Problem details. Although the data holds pictures, return only the lines from the one containing "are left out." to the end, exactly, and without them.

┌─ Entries supplied

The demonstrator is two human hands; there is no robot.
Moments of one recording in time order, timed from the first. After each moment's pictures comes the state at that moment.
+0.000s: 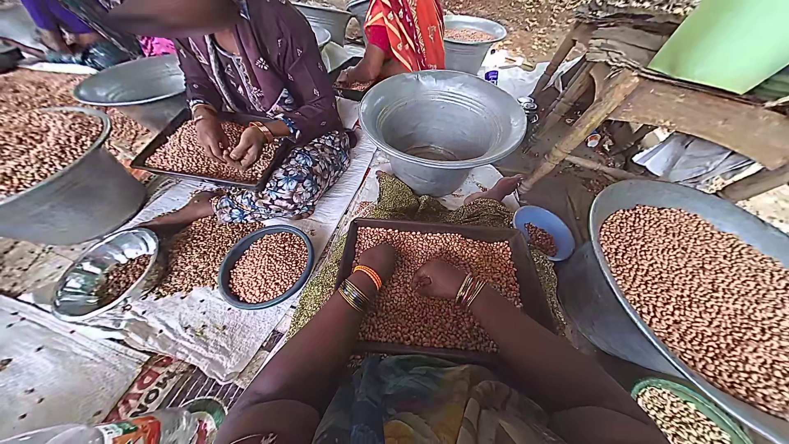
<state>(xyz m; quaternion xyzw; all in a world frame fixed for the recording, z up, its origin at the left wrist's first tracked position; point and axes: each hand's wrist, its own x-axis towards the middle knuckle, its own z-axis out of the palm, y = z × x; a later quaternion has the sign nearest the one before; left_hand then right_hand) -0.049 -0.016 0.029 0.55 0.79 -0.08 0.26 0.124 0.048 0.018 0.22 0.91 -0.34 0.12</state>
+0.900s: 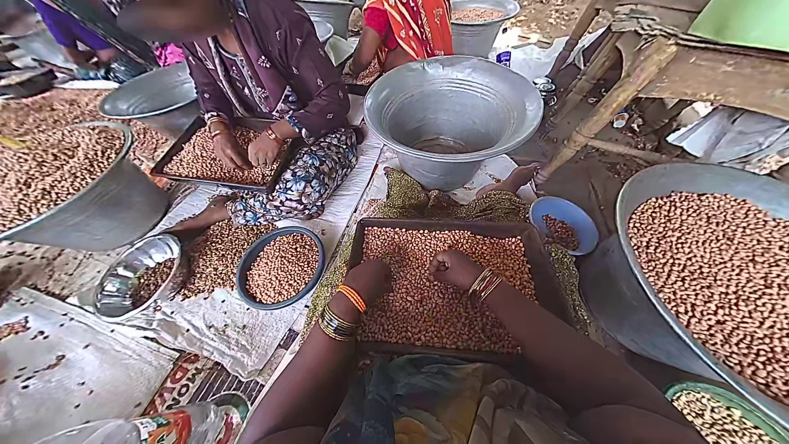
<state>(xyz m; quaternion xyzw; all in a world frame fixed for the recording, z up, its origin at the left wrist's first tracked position) -0.075 -0.066 0.035 0.59 0.75 -0.08 0.29 0.127 0.064 0.011 0.32 0.85 -0.42 0.04</state>
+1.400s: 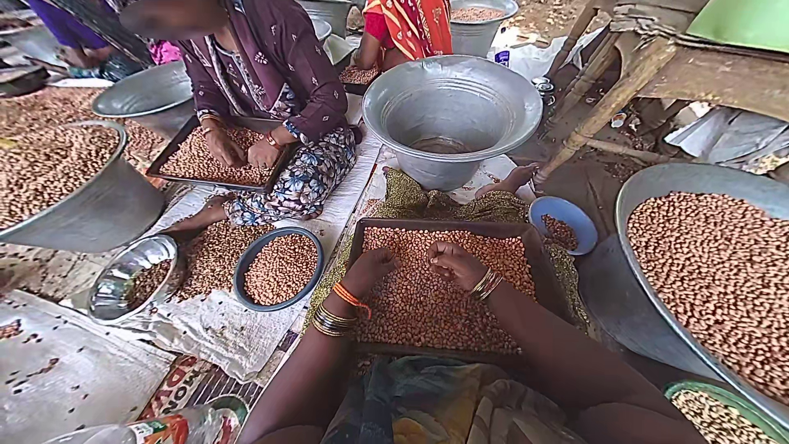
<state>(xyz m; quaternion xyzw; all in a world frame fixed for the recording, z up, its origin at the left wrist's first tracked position) -0.092 -0.068 0.025 0.52 0.68 0.31 0.41 0.127 0.055 0.008 0.24 0.65 -0.71 -0.14</state>
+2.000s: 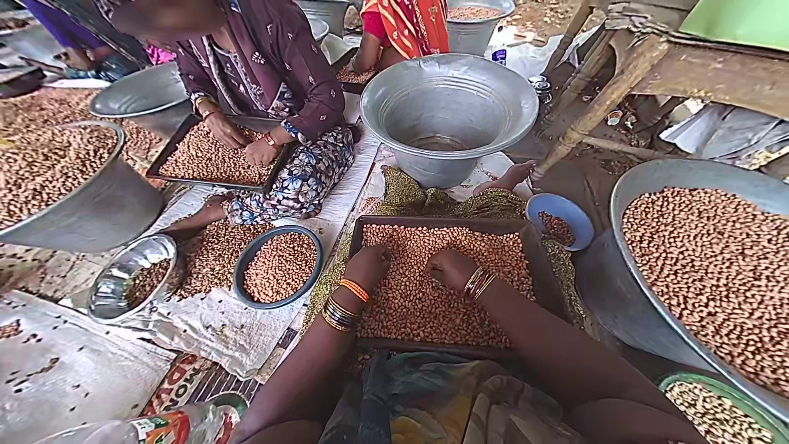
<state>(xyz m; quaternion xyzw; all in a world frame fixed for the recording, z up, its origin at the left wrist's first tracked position) -0.076 -0.055 0.034 0.53 0.81 0.06 0.26 0.122 0.058 0.007 0.28 0.91 -0.29 0.10</state>
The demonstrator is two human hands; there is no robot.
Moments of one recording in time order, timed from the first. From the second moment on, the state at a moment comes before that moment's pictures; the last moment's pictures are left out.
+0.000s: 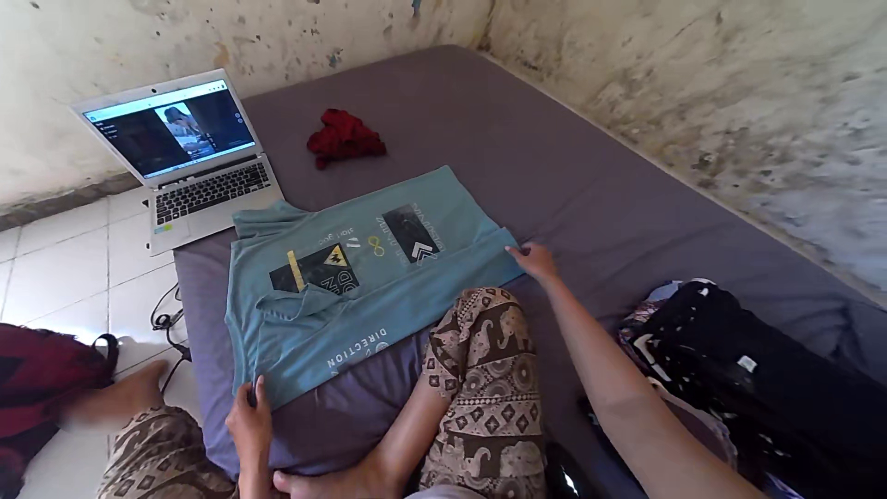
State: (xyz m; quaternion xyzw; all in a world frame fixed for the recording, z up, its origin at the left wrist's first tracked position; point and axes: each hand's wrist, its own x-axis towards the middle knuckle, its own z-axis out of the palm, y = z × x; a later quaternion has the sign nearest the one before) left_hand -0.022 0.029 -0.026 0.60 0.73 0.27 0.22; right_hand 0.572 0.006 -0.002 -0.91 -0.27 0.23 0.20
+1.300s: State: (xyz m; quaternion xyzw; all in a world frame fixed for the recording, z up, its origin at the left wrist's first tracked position) left_hand -0.013 0.031 -0.021 0.53 0.80 0.20 0.19; right_hand 0.551 -0.009 -0.066 -0.81 -0.58 0.03 0.12
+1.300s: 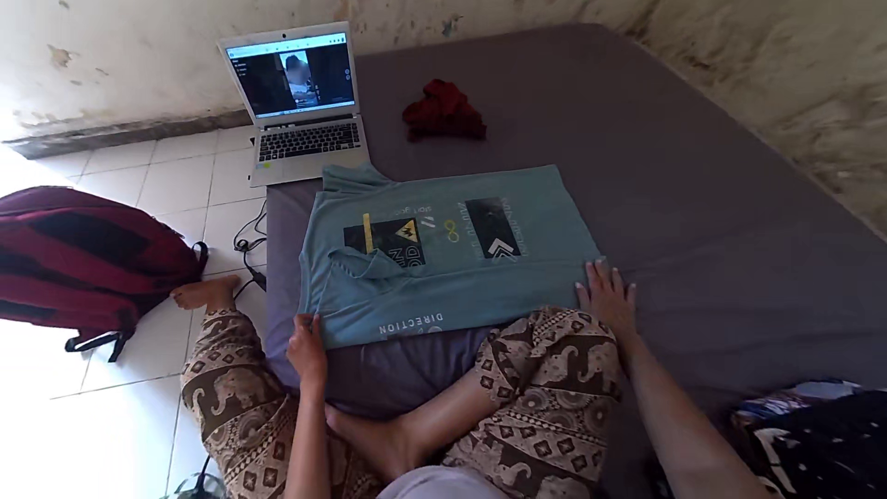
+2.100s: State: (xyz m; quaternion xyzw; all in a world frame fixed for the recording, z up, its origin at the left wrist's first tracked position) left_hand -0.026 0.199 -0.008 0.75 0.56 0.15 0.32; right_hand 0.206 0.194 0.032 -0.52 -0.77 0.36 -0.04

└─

Result for this task.
Moments of one recording in time order, timed from the first. From the second moment on, the state at a moment comes before that moment's pictures; the last moment's pictures are left out.
+0.000s: 
State: (xyz m; quaternion xyzw; all in a world frame fixed for the recording, z up, its origin at the left wrist's first tracked position; point and axes: each hand's wrist, its own x-axis towards the middle knuckle, its own z-axis out of the palm, y = z × x; a later quaternion has the sign nearest the one before) left_hand -0.022 0.029 -0.026 0.60 0.73 0.27 0.22; right_hand 0.572 0.006 -0.002 -0.91 -0.27 0.23 0.20
+1.300s: State: (xyz m; quaternion xyzw; all in a world frame fixed for the recording, z up, its origin at the left wrist's first tracked position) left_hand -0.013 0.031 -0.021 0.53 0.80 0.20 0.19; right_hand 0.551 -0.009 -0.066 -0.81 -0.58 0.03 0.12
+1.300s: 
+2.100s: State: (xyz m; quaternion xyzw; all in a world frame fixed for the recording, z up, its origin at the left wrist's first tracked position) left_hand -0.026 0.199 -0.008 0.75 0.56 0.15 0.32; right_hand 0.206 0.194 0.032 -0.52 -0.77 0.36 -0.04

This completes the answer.